Description
As a Principal SRE (Networking) - Platform Control Plane, you will lead technical initiatives for designing, building, and automating network infrastructure and services to guarantee the reliability of the global Elastic network infrastructure. You will focus on Layer 2/3/4 of the TCP/IP stack (Ethernet and/or IP encapsulation, routing, firewalling, load balancing).
You will grow our global Platform network infrastructure to meet the increasing scaling demands by developing and maintaining software, codebases, tooling, and automations to serve our Network Infrastructure as Code principle.
You will collaborate in an environment with an inclusive approach, focusing on operational excellence, which uplifts others. You will prevent repeated customer impact in response to major incidents and prioritize problem management. Our on-call rotation is spread well, and we address complex customer concerns too.
You will take an engineering approach to leading technical initiatives, developing and maintaining software, codebases, tooling, and automations to serve our Network Infrastructure as Code principle. You will focus on Layer 2/3/4 of the TCP/IP stack (Ethernet and/or IP encapsulation, routing, firewalling, load balancing).

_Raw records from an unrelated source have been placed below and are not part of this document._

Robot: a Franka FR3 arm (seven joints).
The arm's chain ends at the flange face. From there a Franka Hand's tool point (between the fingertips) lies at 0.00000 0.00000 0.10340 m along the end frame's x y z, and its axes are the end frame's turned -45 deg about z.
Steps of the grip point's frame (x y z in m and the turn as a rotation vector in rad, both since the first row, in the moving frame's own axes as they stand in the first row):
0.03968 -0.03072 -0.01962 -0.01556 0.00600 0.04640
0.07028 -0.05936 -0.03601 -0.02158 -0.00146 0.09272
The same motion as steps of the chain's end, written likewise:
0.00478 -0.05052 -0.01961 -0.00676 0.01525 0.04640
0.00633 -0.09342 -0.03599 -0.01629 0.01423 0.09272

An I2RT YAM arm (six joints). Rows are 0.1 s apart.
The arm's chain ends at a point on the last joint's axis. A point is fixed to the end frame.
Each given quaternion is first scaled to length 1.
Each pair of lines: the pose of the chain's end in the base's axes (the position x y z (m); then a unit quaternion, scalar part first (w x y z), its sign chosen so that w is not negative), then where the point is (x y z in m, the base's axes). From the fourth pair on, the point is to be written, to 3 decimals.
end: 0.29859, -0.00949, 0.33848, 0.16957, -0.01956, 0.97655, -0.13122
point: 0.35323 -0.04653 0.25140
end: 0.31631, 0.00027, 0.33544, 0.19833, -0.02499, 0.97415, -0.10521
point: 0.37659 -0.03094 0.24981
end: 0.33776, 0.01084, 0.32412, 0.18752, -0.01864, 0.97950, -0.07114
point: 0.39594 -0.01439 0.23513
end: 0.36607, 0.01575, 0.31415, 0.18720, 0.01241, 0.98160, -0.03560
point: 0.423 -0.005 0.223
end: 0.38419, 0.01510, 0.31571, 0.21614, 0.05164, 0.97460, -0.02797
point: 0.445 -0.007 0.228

You will have excellent networking skills, with knowledge of protocols such as IP/IPv6, TCP/UDP, BGP, DNS. You will have strong technical depth for building and automating networks (Terraform, Ansible) in collaboration with other engineers as an authority in identifying, implementing, and delivering solutions.
You will have good knowledge of public CSP network components (Load balancers, VPC peering/Transit gateways, VPN connectivity, Direct Connects). You will have success and lessons of experiences from striving for 'progress not perfection' in the name of Platform reliability. We want to hear about your customer-first approach in solving operational problems for both today and the future.
You will have passion for developing solutions that involve inclusive communication methods to grow and strengthen partner and team relationships. Examples of working in distributed teams or working remotely are desirable.
You will have site-reliability engineering experience. We tackle problems with code, but fundamentally, we keep things working and have proven success in operational excellence. Responding to and preventing repeated customer impact in response to major incidents and prioritized problem management. Our on-call rotation uses follow-the-sun model where everyone participates in it in (mostly) their working hours.
Bonus points:
- You have operated a SaaS product in a public cloud ideally built using Infrastructure-as-Code tooling such as Crossplane or Terraform.
- You have designed and/or operated large network topologies that dynamic routing is based on BGP.
- You have operated network topologies based on software routers.
- You have experience in IP address management (IPAM) and you have used relevant tools for automated IP allocations.
- You have designed and/or operated overlay networks with use of encapsulation protocols such as IPSec, GRE, and VXLAN.
- You have built or operated a Kubernetes-at-scale infrastructure, ideally across multiple cloud providers, with knowledge of the Cilium CNI.
- You have written non-trivial programs in Golang or other programming languages.
- You have worked with containerized services (such as Docker).
- You have proven experience in leading and improving alerting and major incident management standard processes metrics systems (e.g., Elastic Stack, Graphite, Prometheus, Influx) to diagnose issues and quantify impacts to present to others at varying levels of the organization.
- You have experience in system and network administration with professional skills in Linux on distributed systems at scale.
- You have diagnosed or designed, implemented, and created solutions with the Elastic Stack.
- You are experienced in thriving in a self-organizing and sharing in a globally distributed team environment.
- You strengthen team members in bringing out the best of each other by uplifting others with coaching and mentoring.